Insight into the Strategies for Improving the Thermal Stability of Efficient N-Type Mg3Sb2-Based Thermoelectric Materials

N-type Mg₃(Sb,Bi)₂ compounds have recently been demonstrated as promising low-cost efficient thermoelectric materials in low and intermediate temperature ranges; however, the thermal stability of this type of material still poses a great challenge for practical applications. In this work, we conduct a systematic investigation of the thermal stability of several high-performing n-type Mg₃(Sb,Bi)₂-based thermoelectric materials in both bulk and powdered forms using X-ray and neutron diffraction. It is found that the bulk sample exhibits a much slower degradation rate based on the evolution of the secondary Bi/Sb phase in comparison with the powdered sample, revealing a clear kinetic effect.

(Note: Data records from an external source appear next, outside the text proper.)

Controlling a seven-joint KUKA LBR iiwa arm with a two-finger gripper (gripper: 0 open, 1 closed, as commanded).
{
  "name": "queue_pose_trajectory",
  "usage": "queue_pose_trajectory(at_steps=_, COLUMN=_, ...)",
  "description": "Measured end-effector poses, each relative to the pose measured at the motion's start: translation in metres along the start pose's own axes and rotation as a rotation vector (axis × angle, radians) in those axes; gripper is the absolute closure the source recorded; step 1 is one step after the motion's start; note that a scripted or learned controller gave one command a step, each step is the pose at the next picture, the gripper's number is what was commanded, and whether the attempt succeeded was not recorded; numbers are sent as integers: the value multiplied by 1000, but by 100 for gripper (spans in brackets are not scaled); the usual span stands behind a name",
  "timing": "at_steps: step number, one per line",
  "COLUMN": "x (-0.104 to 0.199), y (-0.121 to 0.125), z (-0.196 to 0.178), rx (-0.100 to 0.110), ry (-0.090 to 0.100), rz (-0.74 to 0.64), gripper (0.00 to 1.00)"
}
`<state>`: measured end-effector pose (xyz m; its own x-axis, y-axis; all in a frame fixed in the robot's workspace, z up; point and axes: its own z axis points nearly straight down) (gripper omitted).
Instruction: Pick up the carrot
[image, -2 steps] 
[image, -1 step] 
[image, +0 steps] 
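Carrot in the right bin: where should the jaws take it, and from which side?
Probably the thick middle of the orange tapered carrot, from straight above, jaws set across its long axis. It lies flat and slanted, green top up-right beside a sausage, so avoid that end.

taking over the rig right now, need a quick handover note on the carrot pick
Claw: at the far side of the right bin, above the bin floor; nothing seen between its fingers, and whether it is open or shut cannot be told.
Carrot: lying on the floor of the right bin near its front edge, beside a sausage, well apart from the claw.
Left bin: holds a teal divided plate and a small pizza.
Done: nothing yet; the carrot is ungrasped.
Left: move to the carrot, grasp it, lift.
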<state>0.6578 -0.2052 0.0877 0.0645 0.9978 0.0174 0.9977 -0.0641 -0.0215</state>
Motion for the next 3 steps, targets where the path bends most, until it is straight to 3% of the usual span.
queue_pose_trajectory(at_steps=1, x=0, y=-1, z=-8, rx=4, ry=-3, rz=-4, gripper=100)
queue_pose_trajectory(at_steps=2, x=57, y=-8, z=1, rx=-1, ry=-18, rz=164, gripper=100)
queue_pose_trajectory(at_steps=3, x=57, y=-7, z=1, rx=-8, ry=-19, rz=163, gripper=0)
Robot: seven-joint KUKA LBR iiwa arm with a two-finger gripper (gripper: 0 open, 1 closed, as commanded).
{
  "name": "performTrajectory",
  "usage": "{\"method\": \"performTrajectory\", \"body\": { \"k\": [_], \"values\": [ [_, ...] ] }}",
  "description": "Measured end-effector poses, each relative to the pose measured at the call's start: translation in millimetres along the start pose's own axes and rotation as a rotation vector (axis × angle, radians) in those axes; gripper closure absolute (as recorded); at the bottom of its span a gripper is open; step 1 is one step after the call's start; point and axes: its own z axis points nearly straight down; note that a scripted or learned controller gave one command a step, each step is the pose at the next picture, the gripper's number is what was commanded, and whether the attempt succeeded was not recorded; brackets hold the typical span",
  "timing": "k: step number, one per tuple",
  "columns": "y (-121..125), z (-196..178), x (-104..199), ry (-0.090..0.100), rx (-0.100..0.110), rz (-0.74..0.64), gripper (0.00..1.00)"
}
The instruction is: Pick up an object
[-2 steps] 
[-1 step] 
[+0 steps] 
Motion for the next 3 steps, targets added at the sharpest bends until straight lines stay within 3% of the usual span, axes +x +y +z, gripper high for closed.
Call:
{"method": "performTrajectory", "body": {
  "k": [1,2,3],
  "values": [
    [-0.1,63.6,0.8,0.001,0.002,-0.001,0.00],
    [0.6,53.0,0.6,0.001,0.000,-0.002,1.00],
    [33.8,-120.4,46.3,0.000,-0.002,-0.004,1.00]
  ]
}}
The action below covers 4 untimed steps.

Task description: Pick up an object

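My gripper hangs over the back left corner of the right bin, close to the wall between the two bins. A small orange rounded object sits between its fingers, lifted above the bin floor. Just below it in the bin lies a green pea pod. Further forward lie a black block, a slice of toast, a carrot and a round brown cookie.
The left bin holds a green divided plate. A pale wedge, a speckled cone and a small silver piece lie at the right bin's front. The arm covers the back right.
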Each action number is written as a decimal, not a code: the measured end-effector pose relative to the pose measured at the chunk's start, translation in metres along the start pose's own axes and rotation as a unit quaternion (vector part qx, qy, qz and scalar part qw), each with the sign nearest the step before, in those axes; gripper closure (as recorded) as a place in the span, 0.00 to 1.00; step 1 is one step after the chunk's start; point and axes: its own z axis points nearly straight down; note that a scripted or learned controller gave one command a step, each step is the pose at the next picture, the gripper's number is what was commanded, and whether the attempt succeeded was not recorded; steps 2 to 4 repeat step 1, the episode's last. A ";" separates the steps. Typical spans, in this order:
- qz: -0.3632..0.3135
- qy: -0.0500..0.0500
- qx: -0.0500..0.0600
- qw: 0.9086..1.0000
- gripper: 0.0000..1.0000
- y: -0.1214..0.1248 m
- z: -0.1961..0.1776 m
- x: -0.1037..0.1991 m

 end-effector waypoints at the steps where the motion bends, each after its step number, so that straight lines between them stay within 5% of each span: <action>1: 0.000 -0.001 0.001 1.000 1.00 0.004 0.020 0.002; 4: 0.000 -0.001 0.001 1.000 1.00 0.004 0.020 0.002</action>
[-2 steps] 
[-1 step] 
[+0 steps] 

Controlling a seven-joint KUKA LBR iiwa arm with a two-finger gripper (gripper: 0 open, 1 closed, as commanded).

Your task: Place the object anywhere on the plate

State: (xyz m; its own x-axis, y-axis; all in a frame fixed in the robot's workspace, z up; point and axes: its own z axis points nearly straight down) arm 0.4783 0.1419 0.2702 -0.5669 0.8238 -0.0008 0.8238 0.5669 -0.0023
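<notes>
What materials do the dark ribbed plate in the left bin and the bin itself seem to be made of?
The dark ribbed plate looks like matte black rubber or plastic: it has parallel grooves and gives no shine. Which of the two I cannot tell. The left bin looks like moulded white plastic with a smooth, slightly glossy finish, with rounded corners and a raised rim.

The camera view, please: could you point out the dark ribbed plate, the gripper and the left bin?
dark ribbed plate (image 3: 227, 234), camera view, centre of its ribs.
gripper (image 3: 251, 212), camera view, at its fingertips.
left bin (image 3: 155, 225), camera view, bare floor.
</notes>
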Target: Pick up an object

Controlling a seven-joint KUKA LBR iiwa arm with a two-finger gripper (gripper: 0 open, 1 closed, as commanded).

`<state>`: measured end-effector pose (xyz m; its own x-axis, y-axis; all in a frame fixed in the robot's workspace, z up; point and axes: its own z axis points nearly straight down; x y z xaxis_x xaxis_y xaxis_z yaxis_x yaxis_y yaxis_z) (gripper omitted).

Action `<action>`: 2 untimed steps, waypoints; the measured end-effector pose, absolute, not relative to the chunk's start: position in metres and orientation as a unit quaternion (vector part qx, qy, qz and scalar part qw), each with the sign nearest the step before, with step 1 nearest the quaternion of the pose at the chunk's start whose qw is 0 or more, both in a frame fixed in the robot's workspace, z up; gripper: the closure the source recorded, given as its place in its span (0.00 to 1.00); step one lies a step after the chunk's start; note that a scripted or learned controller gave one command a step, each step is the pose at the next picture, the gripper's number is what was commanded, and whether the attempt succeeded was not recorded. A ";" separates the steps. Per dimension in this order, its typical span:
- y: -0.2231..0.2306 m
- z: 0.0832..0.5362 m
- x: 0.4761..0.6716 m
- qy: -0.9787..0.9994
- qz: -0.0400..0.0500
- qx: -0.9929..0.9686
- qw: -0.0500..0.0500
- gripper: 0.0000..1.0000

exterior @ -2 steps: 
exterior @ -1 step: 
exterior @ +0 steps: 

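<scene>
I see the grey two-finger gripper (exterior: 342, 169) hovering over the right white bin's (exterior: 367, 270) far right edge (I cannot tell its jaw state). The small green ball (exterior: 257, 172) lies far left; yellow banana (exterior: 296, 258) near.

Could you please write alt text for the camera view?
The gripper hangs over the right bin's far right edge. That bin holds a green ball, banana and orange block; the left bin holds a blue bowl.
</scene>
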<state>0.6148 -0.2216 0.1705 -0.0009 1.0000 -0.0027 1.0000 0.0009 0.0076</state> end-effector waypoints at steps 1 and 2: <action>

Moreover, the surface of the bulk sample will gradually become Mg-poor or Bi-rich even at room temperature when exposed to air for a long time, highlighting the importance of surface encapsulation for applications. An underlying mechanism based on the Mg loss/migration is proposed to account for the property degradation. Importantly, to address the property degradation, we discuss possible solutions and propose Mg-vapor annealing as an effective approach to enhance thermal stability by suppressing the Mg loss/migration through saturating grains and grain boundaries with elemental Mg. We expect a combination of the Mg-vapor annealing and surface coating to further improve the long-term thermal stability. This work sheds light on the strategies for enhancing the long-term stability of n-type Mg₃Sb₂-based thermoelectrics for practical applications.